# Avoiding Range Bound Days Early



## SevenFX (3 January 2012)

Hi All.

I'm trading the SPI intraday (bound 17pts) but guess it could be anything that I've looking for early signs on how to avoid these days.

In hindsight guessing I should have avoided begining of new year which also expected low volume day as well.

Is the first hour enough to suggest range bound or should I have assumed the SPI hasnt the other markets to take its lead from.???

SevenFX


----------



## tech/a (3 January 2012)

Great money to be made on these days
5 contracts 5 ticks shorting resistance
= great day

I can't see why you'd avoid it
I'd be looking for it!


----------



## SevenFX (3 January 2012)

tech/a said:


> 5 contracts 5 ticks shorting resistance
> = great day
> 
> I can't see why you'd avoid it
> I'd be looking for it!




Hi Tech/A

I'm only trading 1contract with a stop of 10, margin of 4k & looking for more ticks

Fortunately for me my account wont support 5contracts at this time ;-S


----------



## Wysiwyg (3 January 2012)

You could identify probable resistance and support as it happens but knowing the daily boundaries beforehand is not possible.


----------



## tech/a (3 January 2012)

Wysiwyg said:


> You could identify probable resistance and support as it happens but knowing the daily boundaries beforehand is not possible.




Hmm dont know about that.
Frank would certainly disagree


----------



## SevenFX (3 January 2012)

tech/a said:


> Hmm dont know about that.
> Frank would certainly disagree




How would one establish these.? Is it through the use of daily/weekly pivot points.?


----------



## tech/a (3 January 2012)

Yes that's one way.
You could order Franks book to find out his method of calculation.

http://www.traderslog.com/pivotpointanalysis.htm
may also be handy.
There are many ways.


----------



## SevenFX (3 January 2012)

I was hoping you wouldnt say yes to pivots points as Market Analyst doesnt support pivot points. ;(


----------



## Trembling Hand (27 February 2012)

SevenFX said:


> I'm trading the SPI intraday (bound 17pts) but guess it could be anything that I've looking for early signs on how to avoid these days.
> 
> In hindsight guessing I should have avoided begining of new year which also expected low volume day as well.
> 
> Is the first hour enough to suggest range bound or should I have assumed the SPI hasnt the other markets to take its lead from.???




Your problem is not about avoiding range bound days as such.

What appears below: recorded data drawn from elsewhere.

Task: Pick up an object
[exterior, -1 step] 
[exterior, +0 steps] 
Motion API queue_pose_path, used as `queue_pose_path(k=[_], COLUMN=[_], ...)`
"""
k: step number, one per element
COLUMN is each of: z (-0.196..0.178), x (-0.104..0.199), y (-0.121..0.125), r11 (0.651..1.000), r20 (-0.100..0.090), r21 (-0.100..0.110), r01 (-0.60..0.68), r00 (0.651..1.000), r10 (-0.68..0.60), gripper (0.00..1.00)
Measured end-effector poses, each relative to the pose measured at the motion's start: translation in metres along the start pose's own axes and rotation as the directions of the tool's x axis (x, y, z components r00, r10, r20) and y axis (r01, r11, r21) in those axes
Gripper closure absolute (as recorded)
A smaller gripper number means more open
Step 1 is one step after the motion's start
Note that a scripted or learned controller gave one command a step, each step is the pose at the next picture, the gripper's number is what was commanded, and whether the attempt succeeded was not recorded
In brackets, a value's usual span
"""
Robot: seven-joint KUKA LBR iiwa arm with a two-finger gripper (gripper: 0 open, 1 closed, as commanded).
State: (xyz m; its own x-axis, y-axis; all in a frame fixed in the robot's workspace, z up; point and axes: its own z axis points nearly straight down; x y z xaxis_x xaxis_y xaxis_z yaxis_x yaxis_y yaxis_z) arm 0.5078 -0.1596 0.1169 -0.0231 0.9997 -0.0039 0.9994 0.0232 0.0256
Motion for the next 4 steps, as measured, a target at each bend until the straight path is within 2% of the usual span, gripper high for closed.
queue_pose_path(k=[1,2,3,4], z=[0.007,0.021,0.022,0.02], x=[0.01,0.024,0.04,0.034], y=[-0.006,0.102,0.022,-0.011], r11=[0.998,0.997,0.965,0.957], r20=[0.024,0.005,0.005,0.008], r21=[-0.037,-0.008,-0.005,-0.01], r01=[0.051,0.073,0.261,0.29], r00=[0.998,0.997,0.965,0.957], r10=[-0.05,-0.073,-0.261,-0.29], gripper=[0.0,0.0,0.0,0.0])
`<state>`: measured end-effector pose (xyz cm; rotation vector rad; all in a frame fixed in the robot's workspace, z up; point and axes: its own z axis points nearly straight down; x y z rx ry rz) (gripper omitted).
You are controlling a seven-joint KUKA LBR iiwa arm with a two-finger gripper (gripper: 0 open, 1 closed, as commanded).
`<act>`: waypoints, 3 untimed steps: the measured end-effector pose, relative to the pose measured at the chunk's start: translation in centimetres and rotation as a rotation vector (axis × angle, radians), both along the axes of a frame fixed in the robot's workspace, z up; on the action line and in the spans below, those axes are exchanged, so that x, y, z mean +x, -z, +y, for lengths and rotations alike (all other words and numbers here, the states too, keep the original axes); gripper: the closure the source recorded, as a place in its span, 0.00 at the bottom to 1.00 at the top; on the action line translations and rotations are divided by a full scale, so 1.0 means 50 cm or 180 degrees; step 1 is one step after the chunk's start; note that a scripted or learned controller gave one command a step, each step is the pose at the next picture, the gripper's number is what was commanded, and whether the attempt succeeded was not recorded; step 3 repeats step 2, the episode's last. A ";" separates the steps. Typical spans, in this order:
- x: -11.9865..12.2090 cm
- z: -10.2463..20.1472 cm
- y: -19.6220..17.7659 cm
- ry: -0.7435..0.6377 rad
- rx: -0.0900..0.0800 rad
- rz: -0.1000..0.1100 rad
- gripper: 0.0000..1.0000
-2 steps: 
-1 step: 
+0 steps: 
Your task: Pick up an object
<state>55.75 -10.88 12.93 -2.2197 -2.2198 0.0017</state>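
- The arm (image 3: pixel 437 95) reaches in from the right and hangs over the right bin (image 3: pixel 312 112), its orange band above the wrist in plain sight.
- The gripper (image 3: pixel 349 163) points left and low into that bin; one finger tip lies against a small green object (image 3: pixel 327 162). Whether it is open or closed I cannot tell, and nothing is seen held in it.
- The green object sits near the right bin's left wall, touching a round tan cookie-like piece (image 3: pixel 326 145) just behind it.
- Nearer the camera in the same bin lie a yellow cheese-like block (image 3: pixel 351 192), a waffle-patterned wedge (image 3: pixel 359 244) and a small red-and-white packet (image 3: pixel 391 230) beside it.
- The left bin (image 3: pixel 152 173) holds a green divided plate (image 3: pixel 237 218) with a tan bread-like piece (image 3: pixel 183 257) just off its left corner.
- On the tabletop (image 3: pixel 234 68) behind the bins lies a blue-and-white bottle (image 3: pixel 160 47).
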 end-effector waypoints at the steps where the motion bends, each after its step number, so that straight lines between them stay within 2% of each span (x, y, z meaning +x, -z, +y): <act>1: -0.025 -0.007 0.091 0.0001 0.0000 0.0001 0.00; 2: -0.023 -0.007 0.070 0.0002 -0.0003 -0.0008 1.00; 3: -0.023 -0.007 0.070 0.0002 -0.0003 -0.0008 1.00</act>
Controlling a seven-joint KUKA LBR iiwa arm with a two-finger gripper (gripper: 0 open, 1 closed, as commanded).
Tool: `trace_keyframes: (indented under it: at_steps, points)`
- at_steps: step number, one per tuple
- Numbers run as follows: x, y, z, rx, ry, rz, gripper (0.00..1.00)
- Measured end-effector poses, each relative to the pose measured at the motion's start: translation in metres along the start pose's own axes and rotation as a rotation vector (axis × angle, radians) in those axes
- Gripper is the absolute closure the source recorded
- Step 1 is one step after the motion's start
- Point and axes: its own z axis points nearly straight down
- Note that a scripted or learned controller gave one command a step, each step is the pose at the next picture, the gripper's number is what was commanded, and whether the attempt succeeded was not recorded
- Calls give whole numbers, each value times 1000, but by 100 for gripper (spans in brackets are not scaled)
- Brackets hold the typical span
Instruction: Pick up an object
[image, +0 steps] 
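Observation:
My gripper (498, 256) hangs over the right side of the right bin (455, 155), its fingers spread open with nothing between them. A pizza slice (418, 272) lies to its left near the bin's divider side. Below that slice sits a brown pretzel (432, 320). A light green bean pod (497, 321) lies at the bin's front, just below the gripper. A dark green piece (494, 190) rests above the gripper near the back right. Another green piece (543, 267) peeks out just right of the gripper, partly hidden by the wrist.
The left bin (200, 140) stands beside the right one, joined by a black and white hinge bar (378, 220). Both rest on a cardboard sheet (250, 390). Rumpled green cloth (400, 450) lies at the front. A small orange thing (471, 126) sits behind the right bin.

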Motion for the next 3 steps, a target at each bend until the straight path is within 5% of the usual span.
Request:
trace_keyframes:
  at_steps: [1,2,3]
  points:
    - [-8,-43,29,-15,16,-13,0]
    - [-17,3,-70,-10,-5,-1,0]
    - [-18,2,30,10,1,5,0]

Your problem is that you only have 1 method for a market, large range days or breakout trades (Yep I'm assuming) and are unable to firstly develops others, like techs first post, and then turn the right method on at the right time to match the market (the daytraders holy grail).

This is the problem with day trading probably more so than longer term trading. A multi year bull market is much easier to recognise than the daily even hourly changes of an intraday market.


----------